NSA Secret Phone Database
The president's latest challenge to constitutional limits on his power is the NSA's secret database of phone calls made by millions of Americans. As usual, the president's defense of this policy boils down to, "Trust me. I would never abuse this kind of power." Administration defenders will say that all they are trying to do is identify terrorists. But here's the basic problem with so much of this guy does: there is no accountability in place to ensure that that is true. This is a common thread to all of Bush's abuses of power.
He claims he can detain citizens for as long as he likes, without having to charge them with anything, simply on suspicion of terrorist activity. What's wrong with that? Well, how about the fact that the administration is never made to justify or defend that suspicion. It's like McCarthy's old trick of holding up sealed envelopes, claiming that the contents proved so and so was a Communist without ever having to actually open the document and show the evidence. That's the point of having to officially charge someone with a crime: the government has to present the evidence that justifies their suspicions. The president has decided he just doesn't have to do that.
The president will claim that the illegal eavesdropping was only targeted at suspected terrorists. But, yet again, he never had to actually justify that suspicion. As long as someone said they thought maybe the person might be a terrorist, spy away without limits. Senator Feingold has said that he supports spying on terrorists, as long as it's done legally. Some administration defenders say this is a contradiction. But it's very simple. The law requires the administration to present its case before a court and to get permission. It's not that the government can't spy on suspects, it just has to justify that suspicion before doing it. That's the point! The president just doesn't feel he has to justify himself to anyone, so there's no need to go to a court like the law demands.
Sen. Koyl gives the standard defense of these kinds of abuses: "We are in a war, and we have got to collect intelligence on the enemy." War justifies everything, I guess. This president has the convenience of waging a war against an undefined enemy, who is whoever the president decides it is at the time, with no defined goal or means of determining when this war is over. War without end. That's the recipe for 1984. Create a perpetual state of war, and then use that war to distort and pervert whatever laws are deemed necessary. No, I'm not on the lunatic fringe that says we're there now. But events are in motion, and what's to stop some future president from taking things another step forward?

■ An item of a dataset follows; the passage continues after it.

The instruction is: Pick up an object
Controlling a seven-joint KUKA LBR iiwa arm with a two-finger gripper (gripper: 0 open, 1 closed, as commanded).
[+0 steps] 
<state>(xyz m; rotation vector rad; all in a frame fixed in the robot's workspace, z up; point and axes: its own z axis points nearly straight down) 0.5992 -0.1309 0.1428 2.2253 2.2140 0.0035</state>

For those who can't understand this, answer this. What would Nixon, in all his paranoia, have done if he had had the de facto authority to imprison anyone he wanted for as long as he wanted, so long as he invoked the magic word "terrorist"? That's the kind of power this president claims to have.
Why is it the conservatives, who supposedly have such a distrust of government that they want to limit its power as much as possible, who have such blind trust in both the man currently holding the office and the office itself? Why is it they cannot see the danger of giving such unchecked, unaccountable power to the presidency?